Where does the word "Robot" appear in the entries below? Copy each line that holds it.

BEGIN

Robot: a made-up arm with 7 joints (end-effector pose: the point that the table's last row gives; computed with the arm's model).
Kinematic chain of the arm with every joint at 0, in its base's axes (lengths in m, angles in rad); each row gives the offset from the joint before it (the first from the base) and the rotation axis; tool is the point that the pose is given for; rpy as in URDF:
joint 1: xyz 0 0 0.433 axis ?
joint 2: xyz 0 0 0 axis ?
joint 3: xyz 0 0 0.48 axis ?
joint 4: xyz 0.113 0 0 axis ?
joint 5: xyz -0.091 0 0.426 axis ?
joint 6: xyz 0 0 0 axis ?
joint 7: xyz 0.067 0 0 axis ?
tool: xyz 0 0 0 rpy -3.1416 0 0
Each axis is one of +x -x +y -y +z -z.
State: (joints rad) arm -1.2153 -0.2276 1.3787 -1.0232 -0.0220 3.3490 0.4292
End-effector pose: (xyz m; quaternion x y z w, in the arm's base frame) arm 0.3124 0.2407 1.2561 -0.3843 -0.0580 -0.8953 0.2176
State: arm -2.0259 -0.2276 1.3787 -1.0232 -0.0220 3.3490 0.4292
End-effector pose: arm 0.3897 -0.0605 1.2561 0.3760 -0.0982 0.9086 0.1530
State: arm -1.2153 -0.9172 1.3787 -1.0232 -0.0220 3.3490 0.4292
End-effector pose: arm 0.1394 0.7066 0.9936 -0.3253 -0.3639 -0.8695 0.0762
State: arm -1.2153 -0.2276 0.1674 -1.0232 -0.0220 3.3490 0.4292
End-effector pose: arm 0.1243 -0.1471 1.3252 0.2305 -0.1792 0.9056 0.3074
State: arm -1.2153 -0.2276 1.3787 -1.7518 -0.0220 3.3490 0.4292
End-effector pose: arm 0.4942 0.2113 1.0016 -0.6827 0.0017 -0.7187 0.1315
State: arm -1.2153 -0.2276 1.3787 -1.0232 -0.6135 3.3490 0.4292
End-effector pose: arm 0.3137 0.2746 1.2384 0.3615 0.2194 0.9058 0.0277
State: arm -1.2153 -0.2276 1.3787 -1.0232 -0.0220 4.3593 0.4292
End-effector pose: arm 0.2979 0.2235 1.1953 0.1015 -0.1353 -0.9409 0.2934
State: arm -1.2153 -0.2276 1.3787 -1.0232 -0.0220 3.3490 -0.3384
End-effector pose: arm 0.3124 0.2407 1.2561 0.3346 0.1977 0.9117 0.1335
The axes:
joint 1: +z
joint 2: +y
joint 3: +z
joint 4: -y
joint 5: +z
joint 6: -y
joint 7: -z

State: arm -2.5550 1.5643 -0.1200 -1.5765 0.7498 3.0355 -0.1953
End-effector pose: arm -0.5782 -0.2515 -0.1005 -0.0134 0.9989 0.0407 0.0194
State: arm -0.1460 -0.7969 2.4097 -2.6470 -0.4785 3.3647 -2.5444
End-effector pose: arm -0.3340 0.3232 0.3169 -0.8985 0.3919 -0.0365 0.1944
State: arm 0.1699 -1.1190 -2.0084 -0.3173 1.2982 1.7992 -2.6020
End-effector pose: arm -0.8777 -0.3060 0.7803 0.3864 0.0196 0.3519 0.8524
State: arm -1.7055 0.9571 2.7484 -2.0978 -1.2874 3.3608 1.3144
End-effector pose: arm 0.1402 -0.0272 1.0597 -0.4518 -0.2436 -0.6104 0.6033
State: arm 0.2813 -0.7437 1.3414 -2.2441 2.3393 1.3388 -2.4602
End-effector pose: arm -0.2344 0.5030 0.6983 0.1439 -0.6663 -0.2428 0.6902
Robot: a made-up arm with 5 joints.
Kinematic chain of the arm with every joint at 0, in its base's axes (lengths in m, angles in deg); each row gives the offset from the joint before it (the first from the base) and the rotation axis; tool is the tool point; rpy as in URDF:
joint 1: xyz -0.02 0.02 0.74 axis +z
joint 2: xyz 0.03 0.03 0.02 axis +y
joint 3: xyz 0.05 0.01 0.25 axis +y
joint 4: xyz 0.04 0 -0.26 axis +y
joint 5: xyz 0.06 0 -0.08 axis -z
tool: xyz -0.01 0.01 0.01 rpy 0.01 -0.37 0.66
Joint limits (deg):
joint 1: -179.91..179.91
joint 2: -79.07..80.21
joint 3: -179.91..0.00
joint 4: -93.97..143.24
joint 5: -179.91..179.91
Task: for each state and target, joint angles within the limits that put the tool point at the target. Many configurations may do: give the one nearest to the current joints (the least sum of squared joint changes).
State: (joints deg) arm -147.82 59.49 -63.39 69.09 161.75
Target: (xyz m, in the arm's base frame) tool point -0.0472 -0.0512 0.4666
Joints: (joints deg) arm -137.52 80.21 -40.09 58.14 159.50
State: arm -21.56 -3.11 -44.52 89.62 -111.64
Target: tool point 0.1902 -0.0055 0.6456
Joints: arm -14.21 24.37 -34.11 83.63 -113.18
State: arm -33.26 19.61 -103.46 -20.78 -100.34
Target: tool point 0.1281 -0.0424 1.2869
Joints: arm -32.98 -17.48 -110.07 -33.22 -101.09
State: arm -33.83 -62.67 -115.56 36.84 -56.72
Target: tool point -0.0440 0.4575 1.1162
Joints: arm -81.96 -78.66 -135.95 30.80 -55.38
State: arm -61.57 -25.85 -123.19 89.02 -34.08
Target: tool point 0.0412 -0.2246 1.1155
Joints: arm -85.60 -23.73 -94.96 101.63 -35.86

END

▶ [RESPONSE AREA]
Robot: a made-up arm with 7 joints (end-effector pose: the point that the table's last row gives; computed with the arm's model).
Robot: a made-up arm with 5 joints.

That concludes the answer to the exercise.